Team:BIT-China/Experiments
Error-prone PCR
Similar with Polymerase chain reaction (PCR), error-prone PCR is also a powerful method to produce linear DNA fragments, but results in random mutagenesis. This mutagenic PCR, which introduces random mutations by reducing the fidelity of the DNA polymerase. This process is similar to standard PCR cloning of a target sequence except that, for constructing a diverse mutagenesis library, a much larger pool of transformants are needed to increase the diversity of the library, making the process tedious and inefficient. As a result, various processes have been developed to streamline the methods.

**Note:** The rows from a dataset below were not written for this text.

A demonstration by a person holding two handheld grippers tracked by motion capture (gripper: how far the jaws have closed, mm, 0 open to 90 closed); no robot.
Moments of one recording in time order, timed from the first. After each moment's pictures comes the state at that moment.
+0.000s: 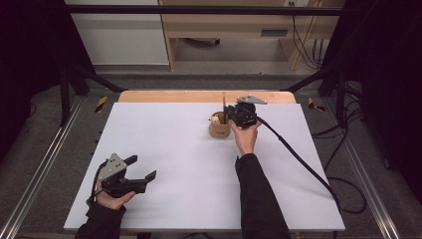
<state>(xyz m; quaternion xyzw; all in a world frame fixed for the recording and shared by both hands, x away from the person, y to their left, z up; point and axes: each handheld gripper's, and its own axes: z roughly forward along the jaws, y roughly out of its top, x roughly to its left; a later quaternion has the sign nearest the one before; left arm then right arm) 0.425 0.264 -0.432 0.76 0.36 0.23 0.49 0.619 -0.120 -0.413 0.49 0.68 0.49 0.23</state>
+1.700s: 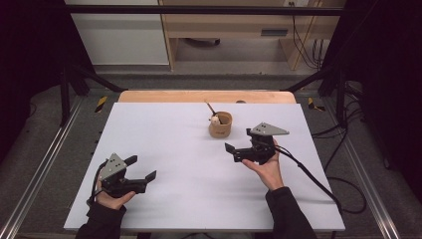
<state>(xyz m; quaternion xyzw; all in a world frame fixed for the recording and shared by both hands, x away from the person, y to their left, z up) 0.425 0.264 -0.433 0.75 0.37 0.23 0.49 0.500 -0.154 -0.398 0.38 0.74 0.52 0.19</state>
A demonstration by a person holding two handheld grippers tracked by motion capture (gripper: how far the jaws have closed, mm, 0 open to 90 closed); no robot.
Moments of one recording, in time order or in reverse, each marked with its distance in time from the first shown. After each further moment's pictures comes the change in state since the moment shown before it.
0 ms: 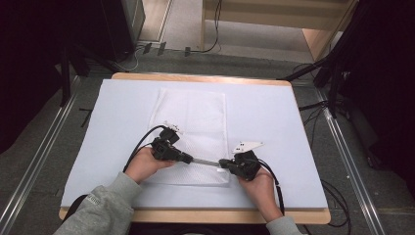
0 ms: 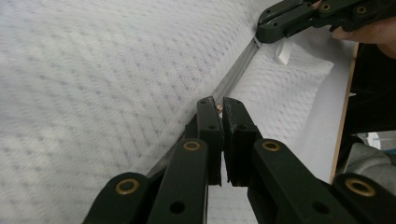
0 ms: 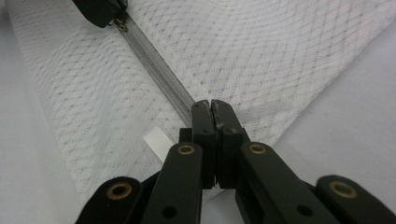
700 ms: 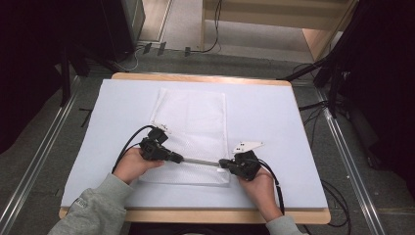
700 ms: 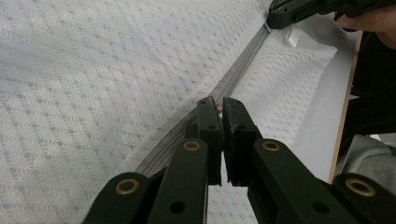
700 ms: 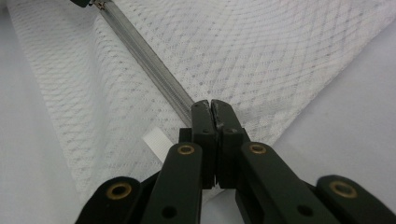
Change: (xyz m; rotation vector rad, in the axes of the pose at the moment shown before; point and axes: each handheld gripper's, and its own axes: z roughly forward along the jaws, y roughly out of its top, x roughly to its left) left arm 0.010 -0.017 -0.020 -0.009 0.011 -0.016; right arm 0.000 0.000 0.000 -0.002 0.001 0.000
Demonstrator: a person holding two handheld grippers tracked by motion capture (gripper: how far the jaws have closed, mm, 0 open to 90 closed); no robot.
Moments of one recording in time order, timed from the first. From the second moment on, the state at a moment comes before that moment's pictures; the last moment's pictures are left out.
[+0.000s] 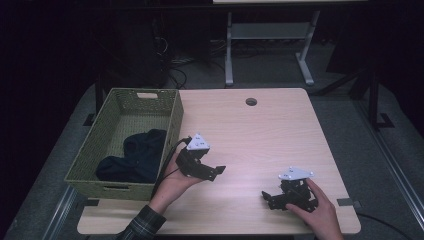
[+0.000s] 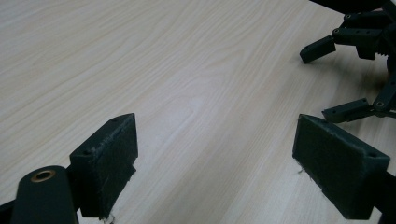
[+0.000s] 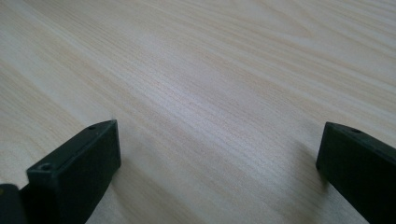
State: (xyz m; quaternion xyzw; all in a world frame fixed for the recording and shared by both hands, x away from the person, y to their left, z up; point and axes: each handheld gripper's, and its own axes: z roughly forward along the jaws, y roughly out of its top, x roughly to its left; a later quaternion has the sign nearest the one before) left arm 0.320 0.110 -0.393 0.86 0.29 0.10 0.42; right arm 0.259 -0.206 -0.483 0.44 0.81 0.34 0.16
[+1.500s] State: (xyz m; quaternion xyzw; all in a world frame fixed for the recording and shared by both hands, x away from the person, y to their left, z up) left arm 0.340 0.139 -0.346 0.83 0.30 0.12 0.45; right arm 0.259 -0.206 -0.483 0.44 0.81 0.34 0.16
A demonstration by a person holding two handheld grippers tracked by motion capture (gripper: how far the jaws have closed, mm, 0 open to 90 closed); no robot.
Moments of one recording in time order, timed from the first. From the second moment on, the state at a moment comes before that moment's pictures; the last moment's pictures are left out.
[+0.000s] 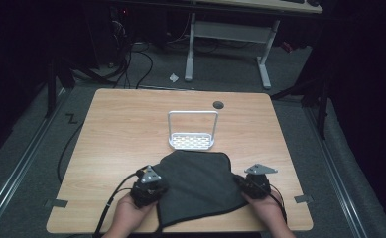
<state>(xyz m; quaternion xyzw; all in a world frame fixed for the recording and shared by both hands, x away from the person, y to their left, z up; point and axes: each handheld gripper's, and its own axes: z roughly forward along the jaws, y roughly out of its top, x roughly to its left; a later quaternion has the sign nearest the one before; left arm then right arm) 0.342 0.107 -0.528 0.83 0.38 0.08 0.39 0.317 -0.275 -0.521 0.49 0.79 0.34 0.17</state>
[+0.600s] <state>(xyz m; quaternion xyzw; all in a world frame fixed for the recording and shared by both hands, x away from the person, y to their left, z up) 0.329 0.126 -0.529 0.83 0.38 0.08 0.39 0.357 -0.237 -0.523 0.47 0.80 0.31 0.20</state>
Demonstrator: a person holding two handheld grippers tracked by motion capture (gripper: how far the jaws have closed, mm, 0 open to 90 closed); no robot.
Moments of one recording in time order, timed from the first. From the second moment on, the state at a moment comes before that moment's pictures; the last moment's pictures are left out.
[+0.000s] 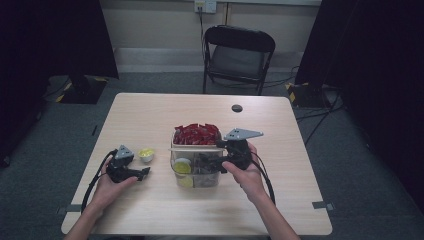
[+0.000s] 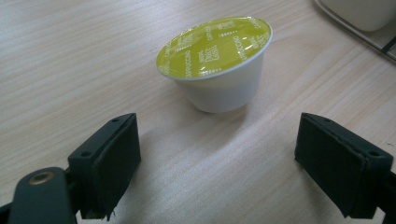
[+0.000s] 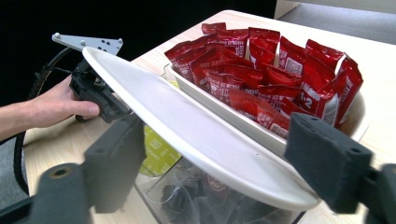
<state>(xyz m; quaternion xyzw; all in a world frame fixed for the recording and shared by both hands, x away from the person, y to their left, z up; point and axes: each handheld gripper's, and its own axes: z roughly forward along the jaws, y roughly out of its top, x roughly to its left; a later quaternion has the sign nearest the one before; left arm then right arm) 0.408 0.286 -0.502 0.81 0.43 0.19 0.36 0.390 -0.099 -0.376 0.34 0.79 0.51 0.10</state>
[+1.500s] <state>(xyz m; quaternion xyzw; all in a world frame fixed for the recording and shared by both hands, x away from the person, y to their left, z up) 0.409 0.286 -0.502 0.81 0.42 0.19 0.36 0.358 -0.136 -0.442 0.38 0.80 0.45 0.11</state>
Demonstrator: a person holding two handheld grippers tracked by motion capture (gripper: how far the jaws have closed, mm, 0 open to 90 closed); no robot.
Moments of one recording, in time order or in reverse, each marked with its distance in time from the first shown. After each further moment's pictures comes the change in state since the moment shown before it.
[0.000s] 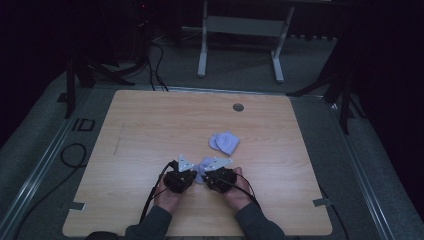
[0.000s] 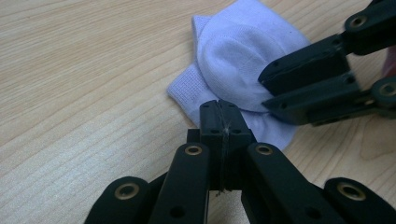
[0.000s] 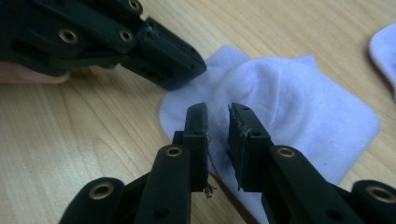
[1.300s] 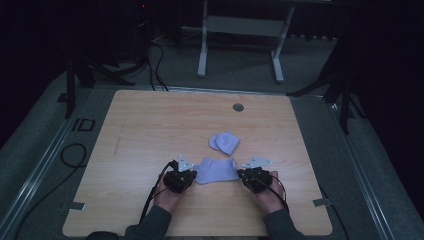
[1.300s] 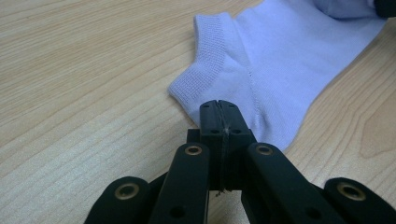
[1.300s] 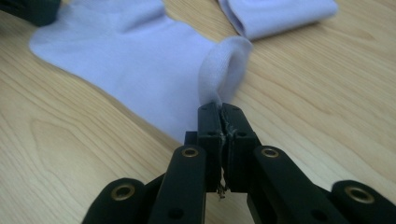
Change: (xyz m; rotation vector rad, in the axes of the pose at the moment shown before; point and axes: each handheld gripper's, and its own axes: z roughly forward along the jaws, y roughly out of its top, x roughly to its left) left arm 0.001 0.000 0.000 0.005 -0.004 0.007; right arm -0.054 -0.054 -0.064 0.011 -0.182 0.167
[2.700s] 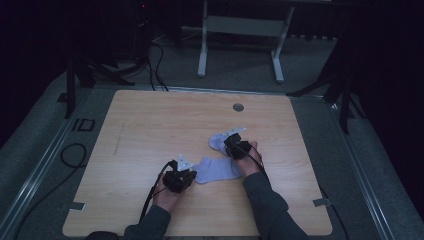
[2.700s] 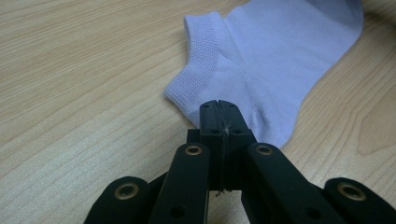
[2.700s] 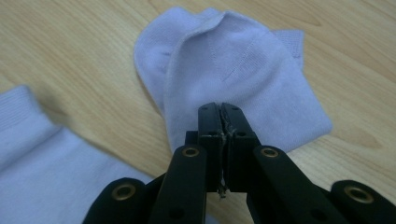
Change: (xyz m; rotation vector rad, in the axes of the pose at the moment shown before) left arm 0.003 0.000 -0.001 0.003 -0.017 0.001; right arm -0.025 0.084 0.086 0.114 -0.080 0.005
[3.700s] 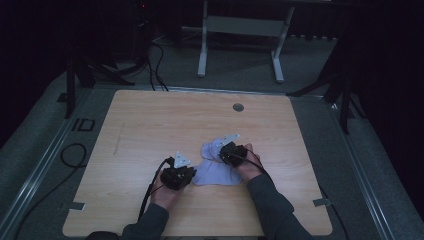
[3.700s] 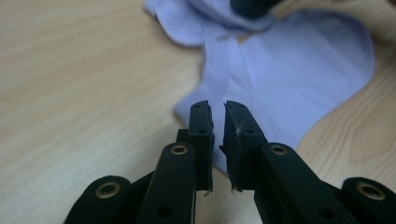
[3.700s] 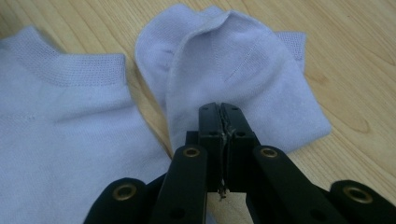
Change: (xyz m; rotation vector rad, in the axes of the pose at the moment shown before) left arm 0.008 0.011 -0.009 -0.036 -0.010 -0.016; right arm 0.019 -0.008 -0.009 -0.029 0.129 -0.258
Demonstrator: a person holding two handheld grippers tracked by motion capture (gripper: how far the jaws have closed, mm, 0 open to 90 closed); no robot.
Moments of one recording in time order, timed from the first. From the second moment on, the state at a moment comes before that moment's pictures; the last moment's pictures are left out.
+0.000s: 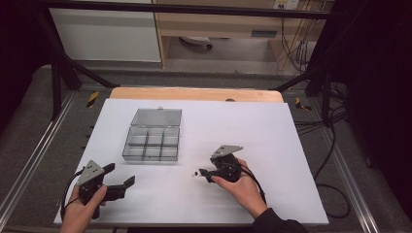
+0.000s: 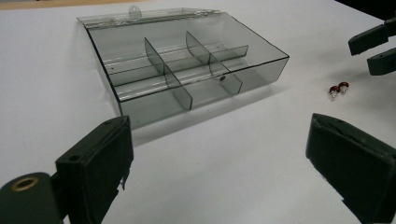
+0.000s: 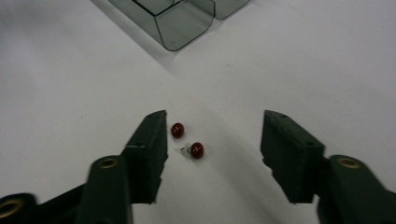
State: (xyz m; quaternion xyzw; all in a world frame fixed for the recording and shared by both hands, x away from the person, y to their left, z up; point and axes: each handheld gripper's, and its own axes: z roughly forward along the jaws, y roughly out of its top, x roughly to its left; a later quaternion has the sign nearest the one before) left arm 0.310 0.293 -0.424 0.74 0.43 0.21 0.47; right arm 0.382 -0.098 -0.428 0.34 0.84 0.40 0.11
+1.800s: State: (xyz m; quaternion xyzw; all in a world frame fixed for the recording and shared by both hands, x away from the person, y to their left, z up) left arm 0.312 0.296 -0.431 0.75 0.44 0.21 0.45; right arm 0.392 -0.063 -0.405 0.27 0.86 0.43 0.09
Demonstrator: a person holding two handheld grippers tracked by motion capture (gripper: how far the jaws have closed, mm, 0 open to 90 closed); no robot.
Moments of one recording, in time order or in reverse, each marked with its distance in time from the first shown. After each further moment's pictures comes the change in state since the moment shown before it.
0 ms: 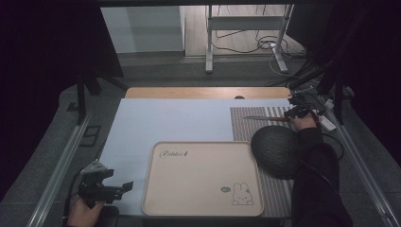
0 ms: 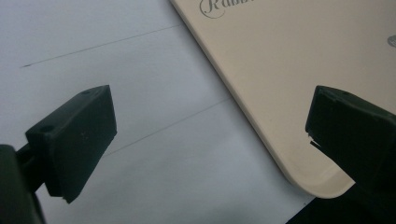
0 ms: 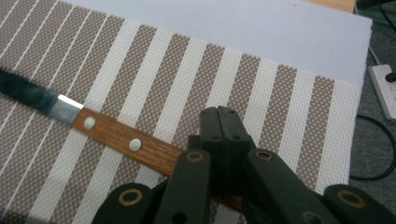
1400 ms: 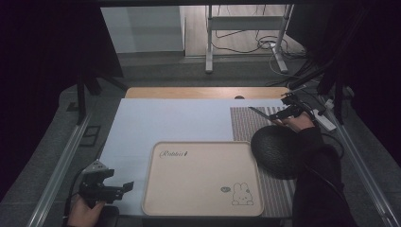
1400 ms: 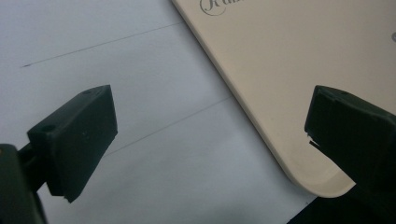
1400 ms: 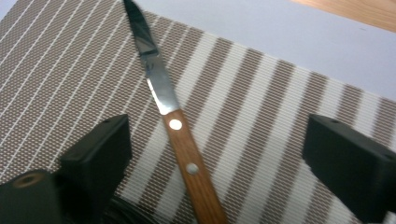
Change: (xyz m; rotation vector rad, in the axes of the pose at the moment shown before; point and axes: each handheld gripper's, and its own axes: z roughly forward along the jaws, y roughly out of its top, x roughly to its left) left arm -0.001 0.001 0.001 0.009 0.007 0.007; right arm 0.033 0.008 -0.011 -0.008 0.086 -0.077
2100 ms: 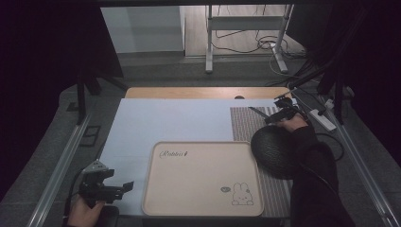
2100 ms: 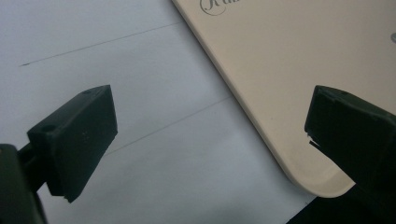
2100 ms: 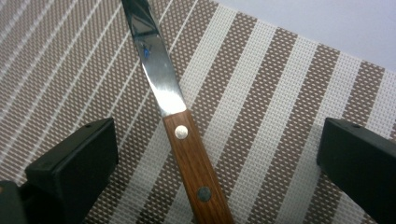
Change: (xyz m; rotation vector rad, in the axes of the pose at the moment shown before) left arm 0.001 0.000 0.000 0.001 -0.004 -0.003; right arm 0.005 0.000 0.029 0.086 -0.015 -0.025
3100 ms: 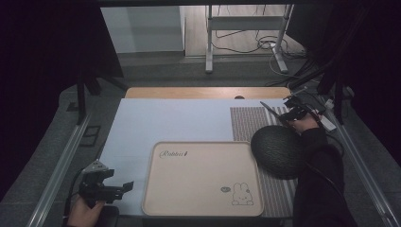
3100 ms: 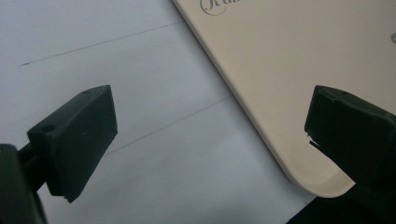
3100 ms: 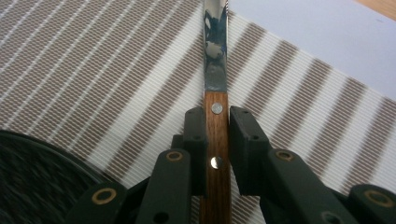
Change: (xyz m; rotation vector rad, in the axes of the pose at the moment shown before) left arm 0.000 0.000 0.000 0.001 0.000 -0.002; right arm -0.027 -0.014 -0.025 -0.038 0.038 -0.097
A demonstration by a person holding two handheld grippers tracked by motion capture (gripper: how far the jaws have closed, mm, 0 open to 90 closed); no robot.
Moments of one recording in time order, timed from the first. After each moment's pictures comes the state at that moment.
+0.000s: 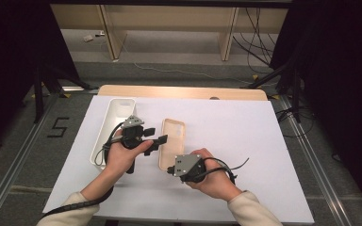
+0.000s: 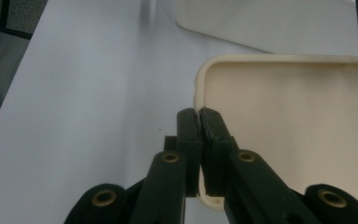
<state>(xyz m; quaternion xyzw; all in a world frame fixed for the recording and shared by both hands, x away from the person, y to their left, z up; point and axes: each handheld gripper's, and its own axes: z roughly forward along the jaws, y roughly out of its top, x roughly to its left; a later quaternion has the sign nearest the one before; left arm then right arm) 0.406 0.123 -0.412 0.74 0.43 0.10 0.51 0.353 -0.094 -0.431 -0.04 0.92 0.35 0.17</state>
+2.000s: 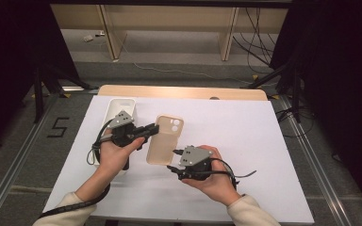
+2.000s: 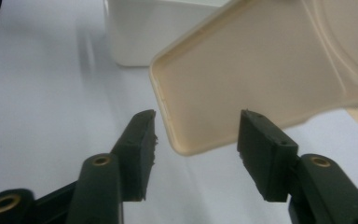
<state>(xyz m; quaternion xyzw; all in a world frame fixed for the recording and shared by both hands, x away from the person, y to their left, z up) 0.393 0.141 -0.384 0.72 0.38 0.14 0.57 0.352 -0.105 -0.425 0.11 0.87 0.43 0.21</state>
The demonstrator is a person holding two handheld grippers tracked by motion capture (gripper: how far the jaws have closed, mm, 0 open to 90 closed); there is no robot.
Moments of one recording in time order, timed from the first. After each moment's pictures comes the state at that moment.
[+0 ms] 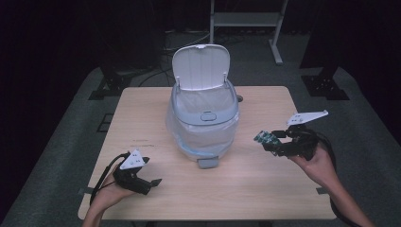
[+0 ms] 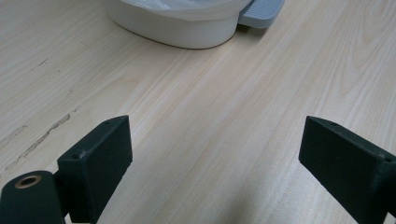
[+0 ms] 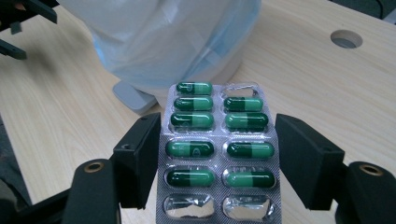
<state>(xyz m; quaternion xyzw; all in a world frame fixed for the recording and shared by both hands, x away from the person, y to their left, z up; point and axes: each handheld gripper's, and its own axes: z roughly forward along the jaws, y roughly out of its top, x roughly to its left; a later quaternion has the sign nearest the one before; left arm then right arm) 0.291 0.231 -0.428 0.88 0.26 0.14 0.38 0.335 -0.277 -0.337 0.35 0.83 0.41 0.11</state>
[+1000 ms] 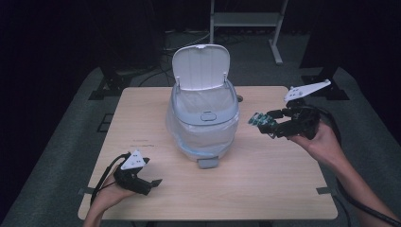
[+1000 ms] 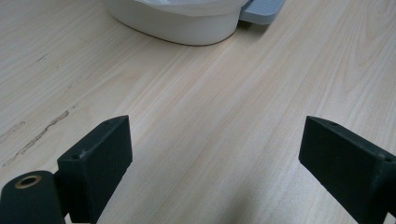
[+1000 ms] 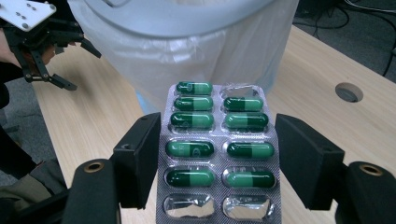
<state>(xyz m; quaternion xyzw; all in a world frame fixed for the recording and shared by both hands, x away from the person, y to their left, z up) 0.291 0.231 -0.429 0.88 0.26 0.15 0.38 0.344 -0.252 -0.254 0.31 0.85 0.41 0.10</state>
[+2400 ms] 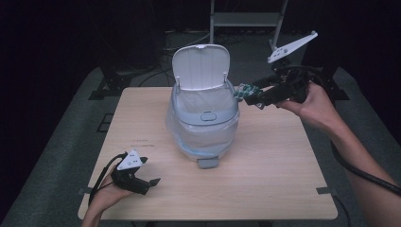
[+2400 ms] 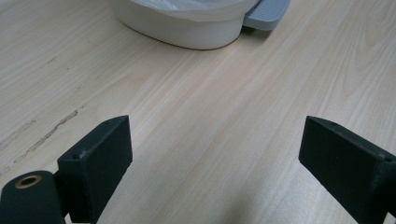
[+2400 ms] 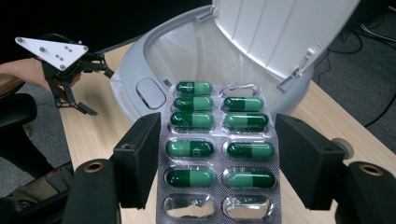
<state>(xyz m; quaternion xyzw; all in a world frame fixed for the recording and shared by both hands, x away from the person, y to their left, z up) 0.289 0.236 -0.427 0.87 0.26 0.15 0.39 0.374 -0.206 -0.170 0.25 0.88 0.40 0.10</state>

The process of mutating P-atp2 is cockamamie, when it does not require excellent skill of experiment or advanced technology. Even though there are several ways to change the reaction condition, we finally chose to put manganese ion into our error-prone reaction system. So our error-prone PCR was performed in 25 μL reaction solution (Table.1).
Table.1 the reaction solution we used to get the P-atp2 mutational fragments
| 10x buffer | 2.5 μL |
|---|---|
| primer | 4.0 μL |
| template of P-atp2 fragment | 1.0 μL |
| dNTP for error-prone | 2.5 μL |
| magnesium ion(Mg2+) solution | 2.0 μL |
| rTaq DNA polymerase | 0.5 μL |
| manganese ion(Mn2+) solution | 0.125μL, 0.25 μL, 0.375 μL, 0.5 μL |
| water | Added to 25μL |
Measurement of enzyme activity
To verify the promoters after the error-prone PCR, we used LacZ alpha, encoding the enzyme β-galactosidase with LacZ beta, as a report gene to reflect the ability of promoters. With the purpose of high throughput screening promoters, we measured them on the 96-well cell plate. As these bacteria grew normally and the OD600 was up to 1.5, we lysed cells, then added ONPG to start a color reaction and recorded the response time(t). After the sodium carbonate was added to terminate the reaction, we measured the OD420 and OD550, which could be put into the formula to calculate the activity (Table.2).
Table. 2(A). The system of each 96-well
| culture | LB | 30 μL |
|---|---|---|
| lysing | Z-buffer(2-Mercaptoethano) | 180 μL |
| isopropanol | 20 μL | |
| 0.1%SDS | 10 μL | |
| color reaction | ONPG | 40 μL |
| ending the reaction | Na2CO3 | 60 μL |
Table. 2(B). The formula to calculate the activity of β-galactosidase
Enzyme Activity= 1000(OD420-1.75*OD550)/(t*0.1* OD600)
One-step Site-directed Mutagenesis
We inserted target sequence into plasmid to construct our alkali induced promoter P-atp2. However, there is an EcoRI site exists in its sequence. So we must change it for standardizing it. Our protocol is rather simple. We just use PCR to perform it, one-step site-directed mutagenesis. In our whole experimental processes, we used it many times to the EcoRI site mutation.